Task goal> Start at the first line of the material below and retype each line through the one containing "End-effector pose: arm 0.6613", exactly.
━━━ Input data
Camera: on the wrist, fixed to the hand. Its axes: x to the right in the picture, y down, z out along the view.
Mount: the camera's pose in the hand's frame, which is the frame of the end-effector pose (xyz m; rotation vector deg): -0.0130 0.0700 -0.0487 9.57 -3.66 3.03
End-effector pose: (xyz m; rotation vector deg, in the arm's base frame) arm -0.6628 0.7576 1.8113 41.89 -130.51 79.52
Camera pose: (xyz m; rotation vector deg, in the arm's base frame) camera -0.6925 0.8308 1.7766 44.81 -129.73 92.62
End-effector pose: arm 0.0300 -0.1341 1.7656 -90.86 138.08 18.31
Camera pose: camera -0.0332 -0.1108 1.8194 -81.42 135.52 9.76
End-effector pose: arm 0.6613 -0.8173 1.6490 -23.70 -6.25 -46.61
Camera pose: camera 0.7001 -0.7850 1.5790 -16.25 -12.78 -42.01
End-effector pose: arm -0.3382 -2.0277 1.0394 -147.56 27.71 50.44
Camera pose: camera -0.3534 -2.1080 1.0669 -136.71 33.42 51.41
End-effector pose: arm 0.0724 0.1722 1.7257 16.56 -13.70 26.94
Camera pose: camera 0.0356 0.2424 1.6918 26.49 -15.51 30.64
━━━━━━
Reply>
Camera: on the wrist, fixed to the hand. Its axes: x to the right in the picture, y down, z out along the view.
Mount: the camera's pose in the hand's frame, which is the frame of the end-effector pose (xyz m; rotation vector deg): -0.0130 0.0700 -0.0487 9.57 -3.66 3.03
End-effector pose: (xyz m; rotation vector deg, in the arm's base frame) arm -0.6628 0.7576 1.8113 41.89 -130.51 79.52
Camera pose: (xyz m; rotation vector deg, in the arm's base frame) camera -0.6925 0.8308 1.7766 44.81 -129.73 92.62
End-effector pose: arm 0.0300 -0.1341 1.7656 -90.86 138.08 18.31
Camera pose: camera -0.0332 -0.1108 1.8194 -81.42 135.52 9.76
End-effector pose: arm 0.6613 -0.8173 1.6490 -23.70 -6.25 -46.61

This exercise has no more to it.